— ASSIGNMENT —
Go over the material below and report every line that contains the word "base".

++++ SOURCE DATA

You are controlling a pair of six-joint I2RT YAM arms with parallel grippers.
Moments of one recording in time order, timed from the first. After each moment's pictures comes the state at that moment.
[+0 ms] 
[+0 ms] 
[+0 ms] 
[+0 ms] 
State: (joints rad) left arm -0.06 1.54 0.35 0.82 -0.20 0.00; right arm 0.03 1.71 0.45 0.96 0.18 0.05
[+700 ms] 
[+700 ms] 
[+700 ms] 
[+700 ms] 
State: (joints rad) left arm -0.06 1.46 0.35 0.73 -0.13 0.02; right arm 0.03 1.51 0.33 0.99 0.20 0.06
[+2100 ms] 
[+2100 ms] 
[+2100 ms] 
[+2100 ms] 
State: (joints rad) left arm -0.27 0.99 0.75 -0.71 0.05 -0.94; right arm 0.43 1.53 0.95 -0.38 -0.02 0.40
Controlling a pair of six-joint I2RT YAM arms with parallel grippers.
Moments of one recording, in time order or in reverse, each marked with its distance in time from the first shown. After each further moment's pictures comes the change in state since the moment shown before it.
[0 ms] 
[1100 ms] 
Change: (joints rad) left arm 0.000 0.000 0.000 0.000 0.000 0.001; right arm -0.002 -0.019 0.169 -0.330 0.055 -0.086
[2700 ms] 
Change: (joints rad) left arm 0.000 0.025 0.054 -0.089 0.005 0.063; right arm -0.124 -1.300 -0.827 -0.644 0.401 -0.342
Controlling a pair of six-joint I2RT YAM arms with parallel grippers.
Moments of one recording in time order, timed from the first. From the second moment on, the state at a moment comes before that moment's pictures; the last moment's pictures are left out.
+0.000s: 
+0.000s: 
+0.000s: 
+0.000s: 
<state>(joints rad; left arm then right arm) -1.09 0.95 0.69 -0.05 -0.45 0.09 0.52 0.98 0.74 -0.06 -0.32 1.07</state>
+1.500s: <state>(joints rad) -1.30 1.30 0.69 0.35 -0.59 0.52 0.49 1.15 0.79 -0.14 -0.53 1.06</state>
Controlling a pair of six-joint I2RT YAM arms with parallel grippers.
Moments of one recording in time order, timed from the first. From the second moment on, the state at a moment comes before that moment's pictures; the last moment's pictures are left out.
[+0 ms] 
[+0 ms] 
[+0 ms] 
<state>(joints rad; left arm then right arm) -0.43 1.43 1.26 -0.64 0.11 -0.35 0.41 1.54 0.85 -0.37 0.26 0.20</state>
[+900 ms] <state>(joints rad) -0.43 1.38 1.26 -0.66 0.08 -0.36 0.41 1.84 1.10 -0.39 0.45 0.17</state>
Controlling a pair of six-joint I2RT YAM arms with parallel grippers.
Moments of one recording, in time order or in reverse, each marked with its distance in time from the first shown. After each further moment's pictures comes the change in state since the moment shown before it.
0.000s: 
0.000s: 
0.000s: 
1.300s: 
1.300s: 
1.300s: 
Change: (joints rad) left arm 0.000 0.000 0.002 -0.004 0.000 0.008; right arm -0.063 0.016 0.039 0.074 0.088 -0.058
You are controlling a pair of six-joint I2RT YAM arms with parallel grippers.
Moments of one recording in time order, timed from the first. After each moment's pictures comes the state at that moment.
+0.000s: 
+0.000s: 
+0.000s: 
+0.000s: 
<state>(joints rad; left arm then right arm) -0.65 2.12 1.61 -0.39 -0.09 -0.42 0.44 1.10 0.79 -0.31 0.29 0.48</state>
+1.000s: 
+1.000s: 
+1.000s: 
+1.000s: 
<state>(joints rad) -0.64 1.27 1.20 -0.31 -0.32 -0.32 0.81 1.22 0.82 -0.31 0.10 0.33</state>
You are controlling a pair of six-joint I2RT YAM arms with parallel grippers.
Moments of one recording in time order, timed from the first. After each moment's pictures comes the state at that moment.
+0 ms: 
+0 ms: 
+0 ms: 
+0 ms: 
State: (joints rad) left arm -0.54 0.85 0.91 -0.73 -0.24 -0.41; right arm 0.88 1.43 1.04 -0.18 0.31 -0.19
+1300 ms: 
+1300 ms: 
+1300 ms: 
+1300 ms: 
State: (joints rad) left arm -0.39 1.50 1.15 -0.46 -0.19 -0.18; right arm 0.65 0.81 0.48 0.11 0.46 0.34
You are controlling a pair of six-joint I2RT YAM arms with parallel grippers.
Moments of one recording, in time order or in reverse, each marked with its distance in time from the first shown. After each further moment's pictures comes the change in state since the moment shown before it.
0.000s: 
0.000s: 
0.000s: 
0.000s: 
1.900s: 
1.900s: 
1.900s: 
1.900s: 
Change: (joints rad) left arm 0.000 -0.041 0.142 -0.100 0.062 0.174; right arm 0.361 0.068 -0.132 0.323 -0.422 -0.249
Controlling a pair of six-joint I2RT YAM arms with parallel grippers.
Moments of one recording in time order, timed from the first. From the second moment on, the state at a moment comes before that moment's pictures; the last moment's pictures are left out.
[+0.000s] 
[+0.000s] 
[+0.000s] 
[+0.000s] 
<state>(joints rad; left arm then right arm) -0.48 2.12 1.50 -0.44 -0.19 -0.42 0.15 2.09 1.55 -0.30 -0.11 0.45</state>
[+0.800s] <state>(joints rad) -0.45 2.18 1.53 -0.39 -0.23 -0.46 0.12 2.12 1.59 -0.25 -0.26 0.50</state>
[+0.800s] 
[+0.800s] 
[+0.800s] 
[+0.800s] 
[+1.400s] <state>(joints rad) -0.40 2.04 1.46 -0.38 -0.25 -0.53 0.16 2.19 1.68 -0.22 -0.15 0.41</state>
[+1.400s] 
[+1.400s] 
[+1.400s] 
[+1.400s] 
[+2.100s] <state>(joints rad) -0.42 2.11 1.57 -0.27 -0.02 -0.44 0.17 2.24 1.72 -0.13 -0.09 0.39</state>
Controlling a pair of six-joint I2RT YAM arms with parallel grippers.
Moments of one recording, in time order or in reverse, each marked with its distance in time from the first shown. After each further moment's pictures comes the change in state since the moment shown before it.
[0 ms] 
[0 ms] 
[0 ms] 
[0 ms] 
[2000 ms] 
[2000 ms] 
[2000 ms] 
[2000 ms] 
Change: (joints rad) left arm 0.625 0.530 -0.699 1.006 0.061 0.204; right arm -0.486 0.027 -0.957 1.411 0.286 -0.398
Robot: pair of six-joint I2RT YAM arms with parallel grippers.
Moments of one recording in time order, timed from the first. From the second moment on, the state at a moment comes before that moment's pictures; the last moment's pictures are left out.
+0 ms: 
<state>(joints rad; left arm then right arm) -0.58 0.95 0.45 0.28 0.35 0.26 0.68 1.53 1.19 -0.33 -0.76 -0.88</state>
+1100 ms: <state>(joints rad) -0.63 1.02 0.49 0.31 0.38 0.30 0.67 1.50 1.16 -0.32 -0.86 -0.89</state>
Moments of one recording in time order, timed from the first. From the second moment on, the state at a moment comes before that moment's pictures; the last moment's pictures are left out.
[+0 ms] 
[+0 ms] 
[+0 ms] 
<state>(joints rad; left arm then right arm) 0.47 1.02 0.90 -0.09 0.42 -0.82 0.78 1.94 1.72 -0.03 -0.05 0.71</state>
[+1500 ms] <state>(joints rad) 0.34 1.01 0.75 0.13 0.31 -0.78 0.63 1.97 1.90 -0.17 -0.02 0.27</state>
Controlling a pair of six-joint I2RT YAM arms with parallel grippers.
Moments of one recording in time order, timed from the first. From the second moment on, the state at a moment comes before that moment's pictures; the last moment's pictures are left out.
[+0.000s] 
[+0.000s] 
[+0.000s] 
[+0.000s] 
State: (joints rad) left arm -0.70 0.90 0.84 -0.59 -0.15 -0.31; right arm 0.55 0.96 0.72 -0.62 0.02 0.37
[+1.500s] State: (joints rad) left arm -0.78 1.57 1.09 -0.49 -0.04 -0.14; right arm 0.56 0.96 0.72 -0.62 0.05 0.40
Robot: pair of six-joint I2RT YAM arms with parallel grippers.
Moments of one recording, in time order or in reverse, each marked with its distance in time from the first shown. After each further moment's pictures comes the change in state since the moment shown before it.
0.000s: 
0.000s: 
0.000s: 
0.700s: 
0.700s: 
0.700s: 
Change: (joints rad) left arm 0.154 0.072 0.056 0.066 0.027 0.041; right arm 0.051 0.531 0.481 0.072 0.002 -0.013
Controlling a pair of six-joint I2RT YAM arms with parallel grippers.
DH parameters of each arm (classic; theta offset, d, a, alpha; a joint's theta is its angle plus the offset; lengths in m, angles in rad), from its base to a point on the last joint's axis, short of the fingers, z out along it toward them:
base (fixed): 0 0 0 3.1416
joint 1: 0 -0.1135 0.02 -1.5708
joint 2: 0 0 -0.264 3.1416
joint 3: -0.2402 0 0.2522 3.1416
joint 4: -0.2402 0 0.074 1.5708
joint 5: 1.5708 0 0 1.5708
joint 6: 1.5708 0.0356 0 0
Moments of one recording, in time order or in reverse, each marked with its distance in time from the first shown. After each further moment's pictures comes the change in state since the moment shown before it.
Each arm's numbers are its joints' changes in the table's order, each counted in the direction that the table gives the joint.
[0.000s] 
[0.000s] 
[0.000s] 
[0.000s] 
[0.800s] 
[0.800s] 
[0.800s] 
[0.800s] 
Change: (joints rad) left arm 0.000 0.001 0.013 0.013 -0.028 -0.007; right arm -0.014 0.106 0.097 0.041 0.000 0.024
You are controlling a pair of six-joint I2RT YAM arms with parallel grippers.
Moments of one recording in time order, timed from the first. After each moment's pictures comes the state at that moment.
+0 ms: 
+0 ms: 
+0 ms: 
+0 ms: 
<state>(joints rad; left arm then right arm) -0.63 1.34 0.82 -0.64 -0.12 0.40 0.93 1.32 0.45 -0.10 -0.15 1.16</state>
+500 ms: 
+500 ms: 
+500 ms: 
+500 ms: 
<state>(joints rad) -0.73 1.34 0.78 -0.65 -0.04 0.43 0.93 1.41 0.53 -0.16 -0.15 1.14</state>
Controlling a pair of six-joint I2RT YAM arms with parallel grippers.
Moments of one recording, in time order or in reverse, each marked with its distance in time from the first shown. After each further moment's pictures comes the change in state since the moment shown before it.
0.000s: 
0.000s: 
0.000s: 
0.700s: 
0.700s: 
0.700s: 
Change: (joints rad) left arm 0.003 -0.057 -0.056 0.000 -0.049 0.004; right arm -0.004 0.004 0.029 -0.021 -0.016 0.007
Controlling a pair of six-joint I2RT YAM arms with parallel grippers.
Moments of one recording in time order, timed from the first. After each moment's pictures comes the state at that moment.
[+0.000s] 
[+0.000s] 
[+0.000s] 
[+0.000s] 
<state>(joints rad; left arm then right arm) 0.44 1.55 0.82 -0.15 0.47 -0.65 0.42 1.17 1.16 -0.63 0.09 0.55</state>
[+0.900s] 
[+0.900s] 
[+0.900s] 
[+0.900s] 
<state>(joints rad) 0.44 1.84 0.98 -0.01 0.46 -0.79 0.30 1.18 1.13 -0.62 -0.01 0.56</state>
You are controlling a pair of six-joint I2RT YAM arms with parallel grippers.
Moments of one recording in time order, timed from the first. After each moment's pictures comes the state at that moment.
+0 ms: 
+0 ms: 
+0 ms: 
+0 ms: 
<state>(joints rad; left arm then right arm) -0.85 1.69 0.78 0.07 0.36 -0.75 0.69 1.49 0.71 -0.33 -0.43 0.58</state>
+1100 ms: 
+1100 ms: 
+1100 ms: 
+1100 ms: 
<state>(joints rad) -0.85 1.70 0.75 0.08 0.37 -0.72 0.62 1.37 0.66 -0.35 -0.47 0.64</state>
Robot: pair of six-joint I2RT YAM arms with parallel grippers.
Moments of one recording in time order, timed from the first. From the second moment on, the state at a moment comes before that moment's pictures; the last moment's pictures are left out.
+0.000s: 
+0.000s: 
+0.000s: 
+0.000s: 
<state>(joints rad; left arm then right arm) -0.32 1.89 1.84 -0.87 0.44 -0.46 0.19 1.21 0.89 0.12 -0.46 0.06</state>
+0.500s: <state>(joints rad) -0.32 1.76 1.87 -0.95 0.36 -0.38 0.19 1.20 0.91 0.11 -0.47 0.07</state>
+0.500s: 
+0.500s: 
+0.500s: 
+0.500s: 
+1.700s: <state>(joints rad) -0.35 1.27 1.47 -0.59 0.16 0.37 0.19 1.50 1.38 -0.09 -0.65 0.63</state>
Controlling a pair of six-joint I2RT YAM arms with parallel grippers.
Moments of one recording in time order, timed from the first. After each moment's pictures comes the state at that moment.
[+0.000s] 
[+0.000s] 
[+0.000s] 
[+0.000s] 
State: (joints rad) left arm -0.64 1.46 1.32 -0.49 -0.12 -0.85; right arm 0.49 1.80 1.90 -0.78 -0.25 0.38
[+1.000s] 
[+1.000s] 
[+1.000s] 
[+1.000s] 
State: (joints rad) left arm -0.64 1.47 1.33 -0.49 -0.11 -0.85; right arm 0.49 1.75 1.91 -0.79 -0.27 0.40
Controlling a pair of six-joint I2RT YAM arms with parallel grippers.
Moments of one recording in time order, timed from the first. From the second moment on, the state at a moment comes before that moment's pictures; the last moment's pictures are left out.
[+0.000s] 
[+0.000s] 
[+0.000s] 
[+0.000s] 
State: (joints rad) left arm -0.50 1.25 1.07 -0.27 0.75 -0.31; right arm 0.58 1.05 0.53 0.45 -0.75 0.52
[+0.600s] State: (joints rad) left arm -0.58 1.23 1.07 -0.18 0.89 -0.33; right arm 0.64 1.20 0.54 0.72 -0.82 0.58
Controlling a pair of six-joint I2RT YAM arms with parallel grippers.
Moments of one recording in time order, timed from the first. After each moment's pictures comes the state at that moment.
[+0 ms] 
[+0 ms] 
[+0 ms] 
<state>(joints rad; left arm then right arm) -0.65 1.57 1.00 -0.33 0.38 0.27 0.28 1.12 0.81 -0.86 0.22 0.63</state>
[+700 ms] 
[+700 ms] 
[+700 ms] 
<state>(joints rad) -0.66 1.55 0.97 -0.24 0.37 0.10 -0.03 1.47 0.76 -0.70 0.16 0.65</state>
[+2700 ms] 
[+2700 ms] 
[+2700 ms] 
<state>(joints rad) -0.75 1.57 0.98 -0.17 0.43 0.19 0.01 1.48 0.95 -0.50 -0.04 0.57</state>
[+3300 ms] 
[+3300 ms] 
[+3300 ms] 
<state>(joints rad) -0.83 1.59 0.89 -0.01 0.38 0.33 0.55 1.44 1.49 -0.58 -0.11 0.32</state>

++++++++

— TASK RESULT —
DH parameters of each arm (classic; theta offset, d, a, alpha; a joint's theta is its angle plus the offset; lengths in m, angles in rad), from its base to a point on the last joint's axis, short of the fingers, z out along it toward them:
base (fixed): 0 0 0 3.1416

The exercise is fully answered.